*The data*
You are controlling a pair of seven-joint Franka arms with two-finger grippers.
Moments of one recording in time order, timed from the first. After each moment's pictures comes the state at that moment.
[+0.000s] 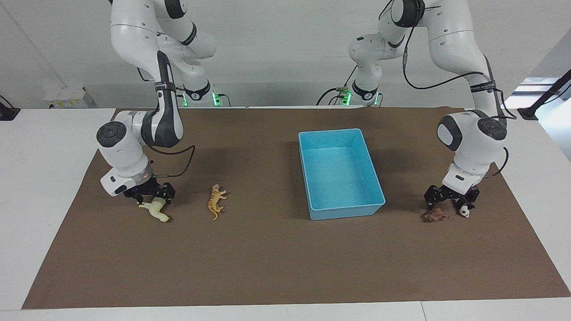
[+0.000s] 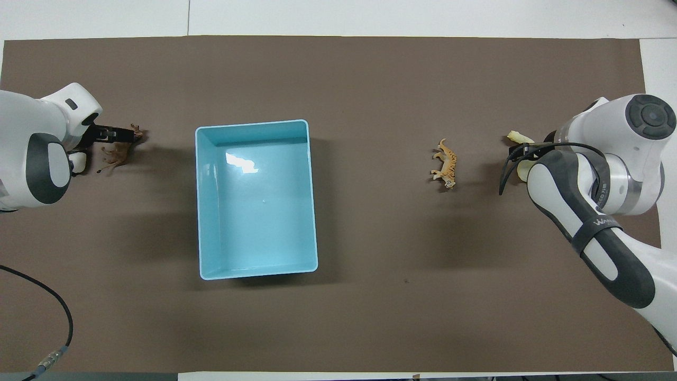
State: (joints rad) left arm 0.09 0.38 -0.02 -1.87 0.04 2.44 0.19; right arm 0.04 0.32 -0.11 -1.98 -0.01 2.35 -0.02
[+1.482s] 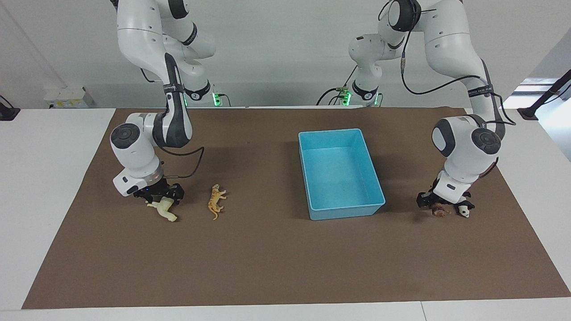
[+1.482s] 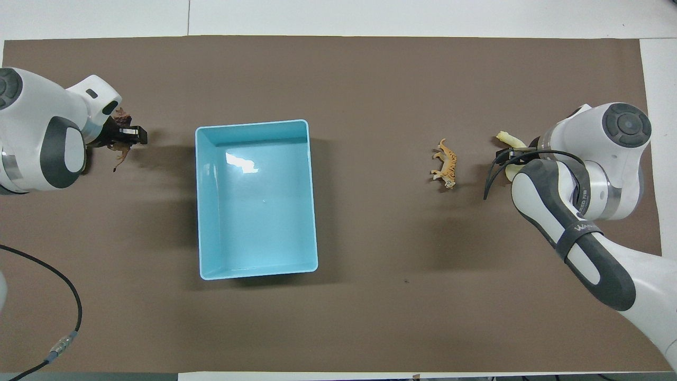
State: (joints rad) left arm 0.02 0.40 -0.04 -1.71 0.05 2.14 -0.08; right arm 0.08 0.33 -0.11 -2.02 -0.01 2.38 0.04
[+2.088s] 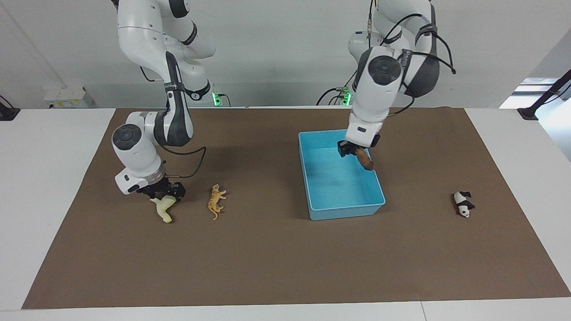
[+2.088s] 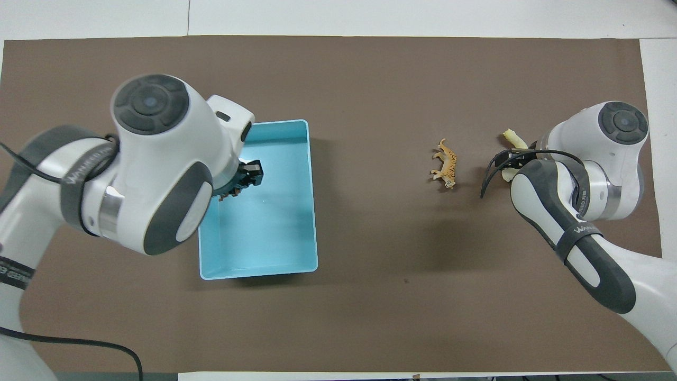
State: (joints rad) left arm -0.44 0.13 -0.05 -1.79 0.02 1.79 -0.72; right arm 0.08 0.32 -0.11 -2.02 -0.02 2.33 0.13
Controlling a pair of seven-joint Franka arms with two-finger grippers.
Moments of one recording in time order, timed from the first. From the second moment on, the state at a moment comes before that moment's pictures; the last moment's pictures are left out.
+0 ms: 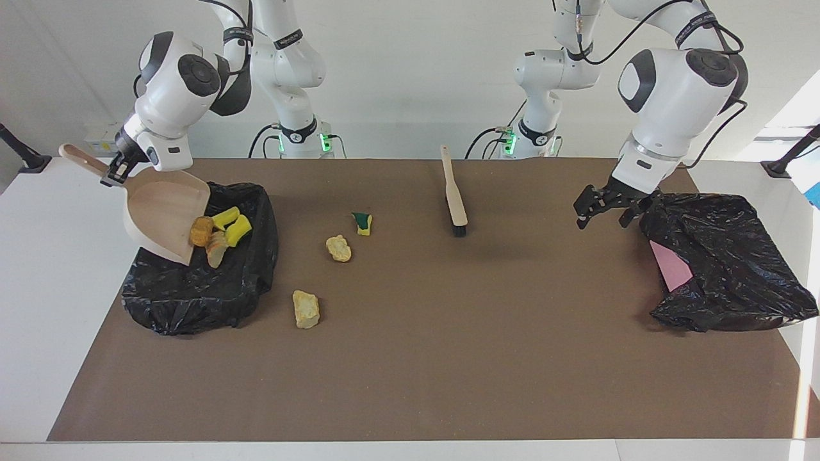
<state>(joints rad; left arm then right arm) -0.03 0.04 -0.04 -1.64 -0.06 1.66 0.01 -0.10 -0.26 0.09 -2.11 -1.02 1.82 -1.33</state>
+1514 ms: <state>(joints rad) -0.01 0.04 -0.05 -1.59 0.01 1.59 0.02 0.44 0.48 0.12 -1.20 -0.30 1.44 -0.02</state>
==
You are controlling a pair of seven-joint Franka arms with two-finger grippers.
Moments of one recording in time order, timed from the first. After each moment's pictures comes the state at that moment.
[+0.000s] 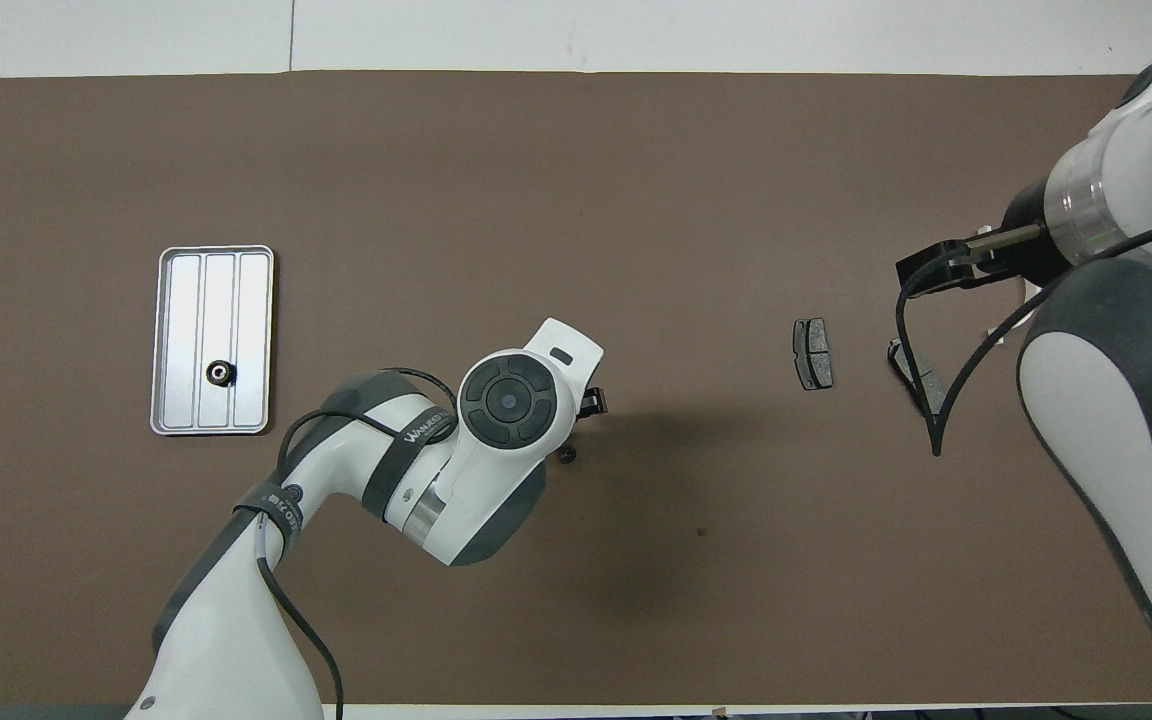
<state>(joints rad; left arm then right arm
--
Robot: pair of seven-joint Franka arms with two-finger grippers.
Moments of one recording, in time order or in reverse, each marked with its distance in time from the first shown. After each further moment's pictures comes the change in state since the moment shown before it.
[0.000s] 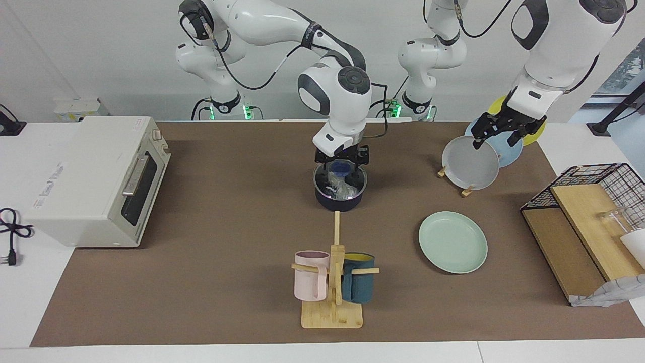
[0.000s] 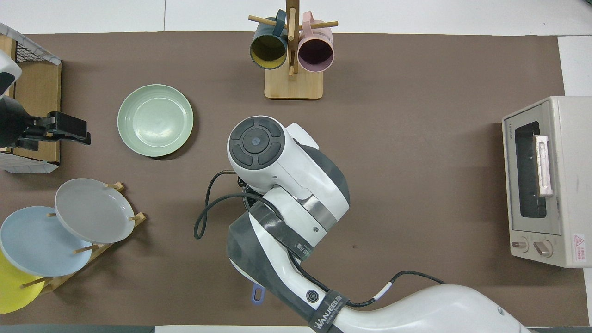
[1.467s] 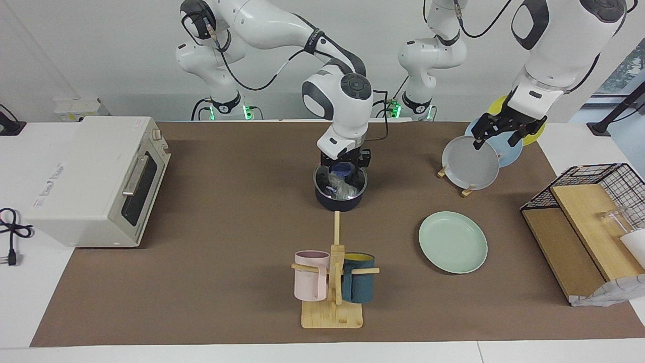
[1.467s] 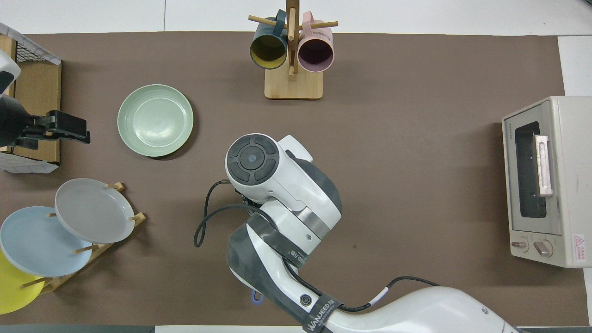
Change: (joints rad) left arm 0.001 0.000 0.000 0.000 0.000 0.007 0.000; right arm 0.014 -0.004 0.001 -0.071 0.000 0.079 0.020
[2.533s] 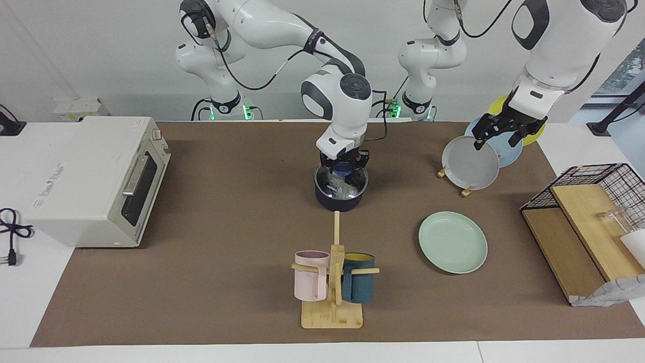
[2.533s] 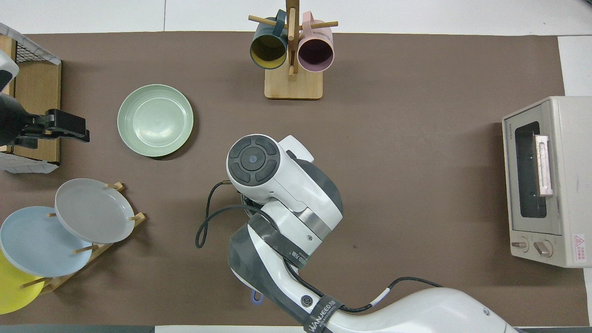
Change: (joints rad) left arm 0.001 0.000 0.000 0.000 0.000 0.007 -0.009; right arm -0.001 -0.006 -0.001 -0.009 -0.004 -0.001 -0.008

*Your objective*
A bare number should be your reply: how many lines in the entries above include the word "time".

*Solution*
4